Bird and the Bees (and vibrating toothbrushes)

Despite the title, this isn’t an urban legend about college initiation ceremonies, but it does get a little fruity! Today children, we’re going to talk about reproduction… in this case fruit and veg.

A bumblebee in my parent's garden

A bumblebee in my parent's garden

One of the challenges for many urban farmers is ensuring the flowers that will turn to fruits or veg pollinate. Insects are our friends here, with bees first amongst equals. Bees, butterflies and other beautiful little flying things cover themselves in the ripe pollen from the anther (‘male’ filaments inside a flower) and then deposit this pollen in the pistil (which includes the entry point stigma and fertilisation point, the ovary). But bees are in decline. This is rightly grabbing headlines and the attention of the likes of Greenpeace. Additionally, urban environments, particularly indoors and high-rise are hardly insect-rich habitats, compounding the issue.
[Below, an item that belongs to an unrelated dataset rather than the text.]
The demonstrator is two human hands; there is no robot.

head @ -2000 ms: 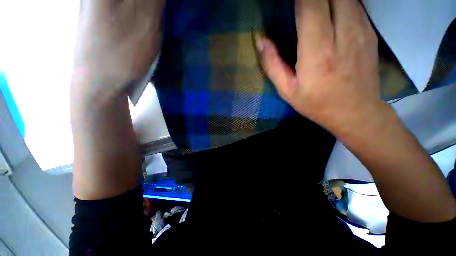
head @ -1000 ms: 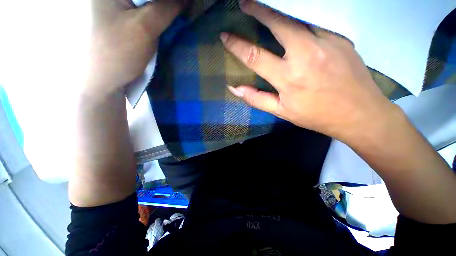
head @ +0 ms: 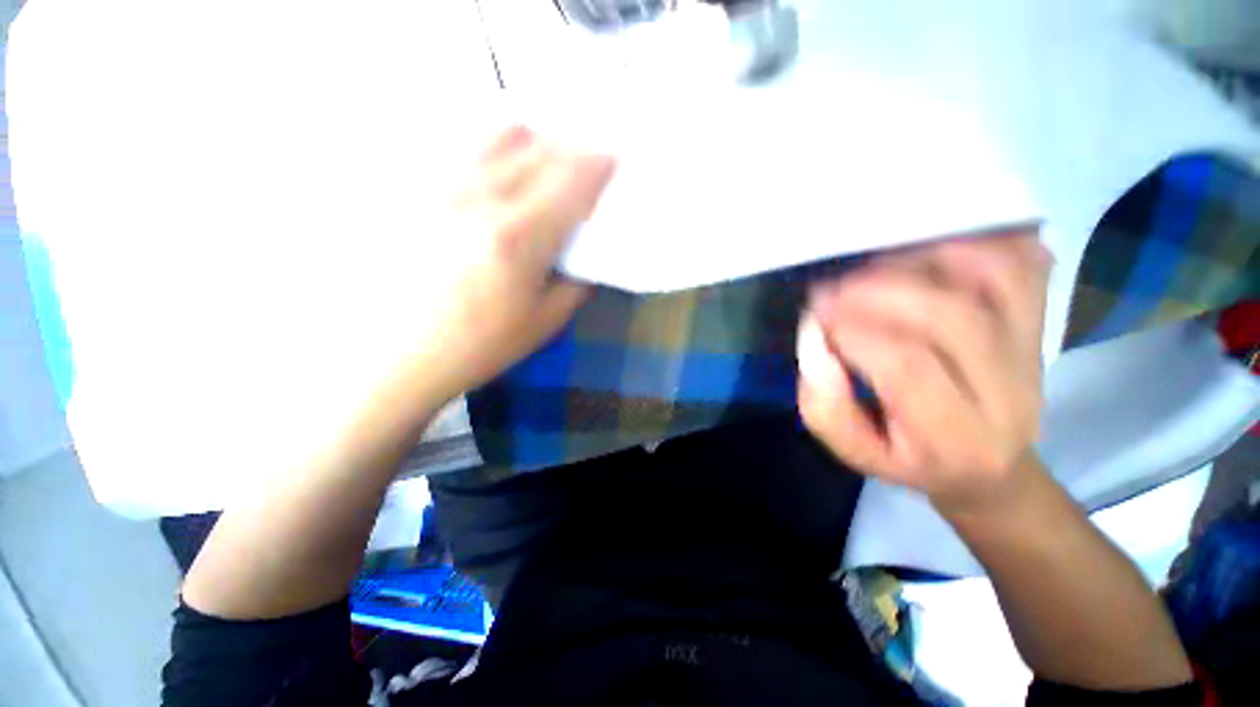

Pollination put simply by http://easyscienceforkids.com/

Pollination put simply by http://easyscienceforkids.com/

I have to be a little careful here about what I write of my adopted home, Singapore, but the weekly ‘fogging’ – a euphemism for spraying pesticide everywhere, reportedly to stem the disease-bearing mosquito population – also impacts other insects. While dengue, malaria and other mosquito-transmitted diseases are killers, let’s hope that the pioneering scientific research around rendering malaria-carrying mosquitos infertile might offer alternatives to indiscriminate insect chemical warfare. 

So, when one tomato started growing and the other flowers in that cluster did not, I realised I needed to do some ‘plant husbandry’. The role of plant sex therapist took me down an intriguing rabbit warren of internet research, and the more I researched artificial pollination the harder it became to resist innuendo. Some of the frontrunner options were:

  • The caveman: bash a couple of flowers together hoping anthers and pistils meet in violent union.
  • The whisperer: trust that nature’s gentle breeze will caress the delicate pollen into the willing pistil.
  • The fluffer: take a clean make-up brush and gently dust the flower’s interior, mingling the plant’s pollen around and hoping he or she likes being tickled.
  • The vibrator: use something gentle and oscillating placed against the outside of the flower to get the plant’s bit moving. Popular in Japan I hear…

I opted for the latter, and thankfully had a manky old electric toothbrush lying around. I am very bad at throwing away electronic goods, even when broken, as I harbour notions of one day being able to recycle them. For once, my hoarding paid off. This weak and barely functioning toothbrush was just about gentle enough to hopefully fake ‘self-pollination’ but without damaging the flower.